WHAT IS EXPECTED:
The whole listing below is to be copied exactly, with every picture left out.
-- Opening Marker --
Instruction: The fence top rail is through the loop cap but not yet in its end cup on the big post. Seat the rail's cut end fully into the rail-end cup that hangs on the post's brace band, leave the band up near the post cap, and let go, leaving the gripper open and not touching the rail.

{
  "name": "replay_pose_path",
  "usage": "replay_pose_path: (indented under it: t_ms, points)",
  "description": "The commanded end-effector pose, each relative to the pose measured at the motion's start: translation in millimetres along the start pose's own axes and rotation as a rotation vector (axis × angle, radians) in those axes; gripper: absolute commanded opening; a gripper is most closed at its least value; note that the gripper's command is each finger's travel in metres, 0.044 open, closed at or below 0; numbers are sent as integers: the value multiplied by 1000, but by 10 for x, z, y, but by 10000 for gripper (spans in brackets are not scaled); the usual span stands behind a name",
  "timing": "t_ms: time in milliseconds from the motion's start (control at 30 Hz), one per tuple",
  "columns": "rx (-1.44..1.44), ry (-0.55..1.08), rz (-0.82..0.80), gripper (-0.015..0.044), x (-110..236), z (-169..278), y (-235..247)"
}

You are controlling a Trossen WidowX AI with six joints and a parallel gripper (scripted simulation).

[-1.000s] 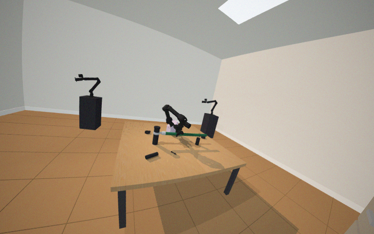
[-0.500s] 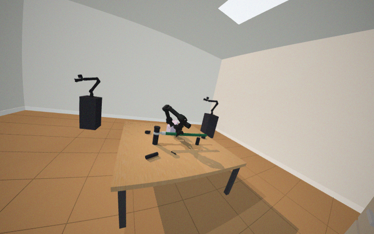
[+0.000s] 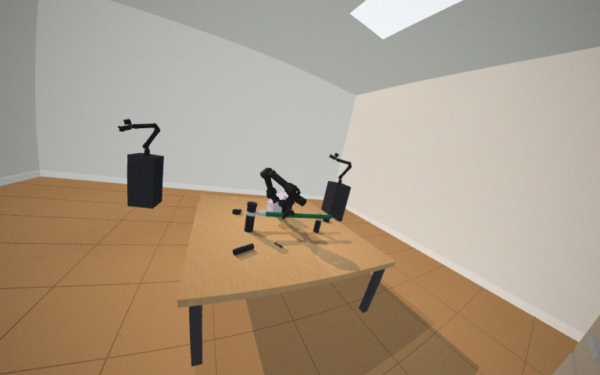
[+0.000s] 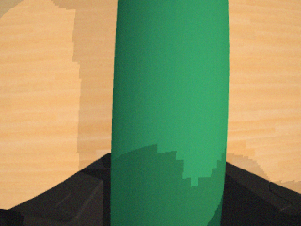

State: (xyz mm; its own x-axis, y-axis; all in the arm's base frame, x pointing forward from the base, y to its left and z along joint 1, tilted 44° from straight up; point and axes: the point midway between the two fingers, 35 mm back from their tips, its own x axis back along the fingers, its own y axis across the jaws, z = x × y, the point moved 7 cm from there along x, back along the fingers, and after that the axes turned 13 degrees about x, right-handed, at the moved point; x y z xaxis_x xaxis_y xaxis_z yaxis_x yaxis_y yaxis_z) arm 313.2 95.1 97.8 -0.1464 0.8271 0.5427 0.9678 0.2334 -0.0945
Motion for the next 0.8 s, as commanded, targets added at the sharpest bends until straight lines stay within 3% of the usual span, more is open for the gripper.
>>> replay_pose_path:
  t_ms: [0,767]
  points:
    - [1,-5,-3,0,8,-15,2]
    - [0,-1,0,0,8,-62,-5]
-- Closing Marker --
ANSWER AREA:
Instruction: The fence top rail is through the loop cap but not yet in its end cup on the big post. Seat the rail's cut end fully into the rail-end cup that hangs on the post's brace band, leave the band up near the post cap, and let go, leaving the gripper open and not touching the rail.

{
  "name": "replay_pose_path",
  "usage": "replay_pose_path: (indented under it: t_ms, points)",
  "description": "The commanded end-effector pose, each relative to the pose measured at the motion's start: translation in millimetres along the start pose's own axes and rotation as a rotation vector (axis × angle, radians) in those axes; gripper: absolute commanded opening; a gripper is most closed at its least value; note that the gripper's command is each finger's travel in metres, 0.044 open, closed at or below 0; numbers are sent as integers: the value multiplied by 1000, but by 10 for x, z, y, but by 10000 for gripper (spans in brackets are not scaled); the usual span stands behind a name",
  "timing": "t_ms: time in milliseconds from the motion's start (control at 30 Hz), one per tuple",
  "columns": "rx (-1.44..1.44), ry (-0.55..1.08), rz (-0.82..0.80), gripper (-0.015..0.044), x (-110..236), z (-169..278), y (-235..247)"
}

You are controlling a Trossen WidowX AI with six joints and a parallel gripper (scripted simulation).

[-1.000s] 
[-0.500s] 
[+0.000s] 
[+0.000s] 

State: (xyz mm; its own x-axis, y-axis; all in the arm's base frame, x pointing forward from the base, y to its left and z along joint 1, tilted 44° from straight up; point and axes: the point midway between the two fingers, 35 mm back from their tips, its own x axis back along the fingers, its own y axis across the jaws, z = x × y, the point moved 7 cm from there along x, back along the fingers, and after that the axes turned 13 degrees about x, right-handed, at the moved point; x y z xaxis_x xaxis_y xaxis_z yaxis_x yaxis_y yaxis_z) arm 313.2 95.1 97.8 -0.1464 0.8271 0.5427 0.9678 0.2334 -0.0945
Motion for the next 0.8 s, as commanded, targets added at the sharpest bends until straight lines stay within 3% of the usual span, more is open for the gripper.
>>> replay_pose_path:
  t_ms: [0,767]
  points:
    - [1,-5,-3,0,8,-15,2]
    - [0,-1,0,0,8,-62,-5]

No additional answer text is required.